Prices for this kits start around $100 for Ryobi and go up to about $250 for Dewalt. There's a ton of reviews on these combo kits, and all they basically say that Ryobi is heavier and not as good as the other more expensive brands, but is pretty good considering the price and the Dewalt is good but expensive.

Now you're probably wondering what's the difference between a drill and an impact driver. Yes, both spin and can do mostly the same thing. The impact driver also hammers as it spins so that the screw goes in to the hole better. Think of the drill as a spoon and the impact driver as a fork. The spoon can do about everything the fork can do, but people use a fork more because it is more specialized. (but drilling holes with an impact driver is difficult and requires specialized bits)

When I bought my drill, it came with a coupon for a free impact driver. Being a cheapskate, I took the impact driver even though I didn’t know what it was. A few months later, I used it and WOW, it instantly became my new favorite tool. Now I use my impact driver a lot more than I use my drill. Plus my impact driver is smaller and lighter than my drill.


----------



## jeffnc (Apr 1, 2011)

It is a little misleading to say that an impact driver hammers as it spins, because that sounds like a hammer drill.

A typical high-end driver/drill is a combination of 3 things - screw driver with clutch, drill, and hammer drill. You select which of those 3 you want with a switch.

A hammer drill hammers as it drills. A hammer motion means pounding into the material in the direction of the bit. You would use this setting when drilling into concrete or brick with a drill meant for hammering.
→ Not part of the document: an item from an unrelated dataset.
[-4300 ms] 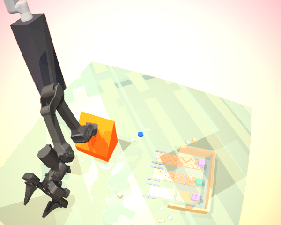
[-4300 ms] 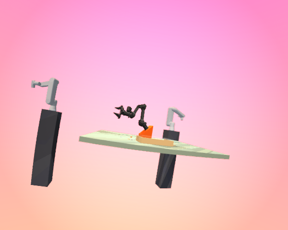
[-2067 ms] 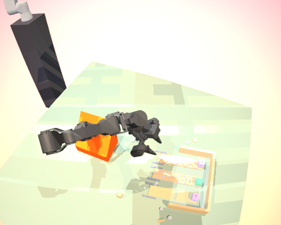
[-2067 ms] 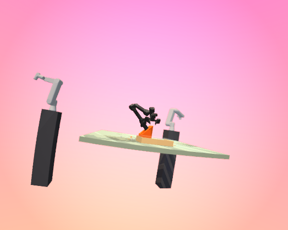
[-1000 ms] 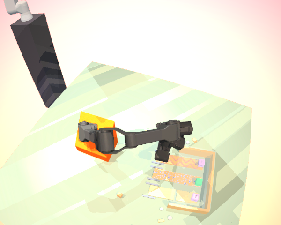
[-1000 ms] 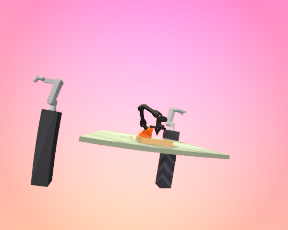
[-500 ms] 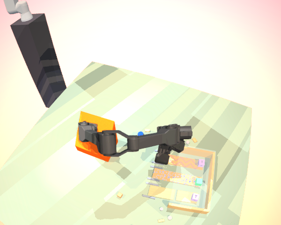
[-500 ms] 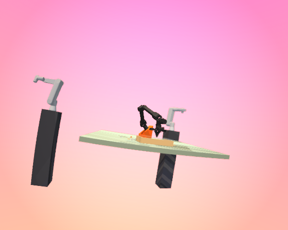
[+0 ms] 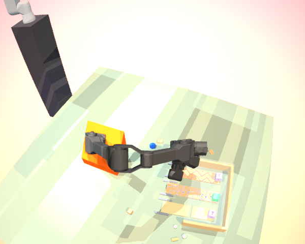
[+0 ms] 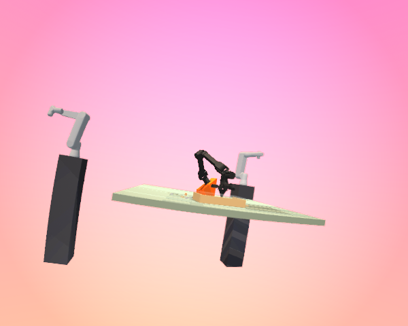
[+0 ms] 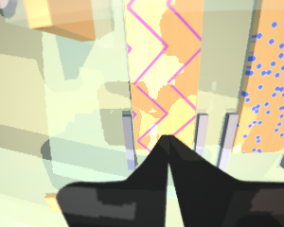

An impact driver is completely different. It would be completely useless with a hammer drill bit. The bit is impacted with a _rotational_ force to spin the bit with extra torque in little pulsating jolts. It has no clutch and would be a bad choice for many applications. It's great for jobs where you don't have to be precise, for example countersinking screws in framing, flooring, or decking. Their power is addicting, but not


----------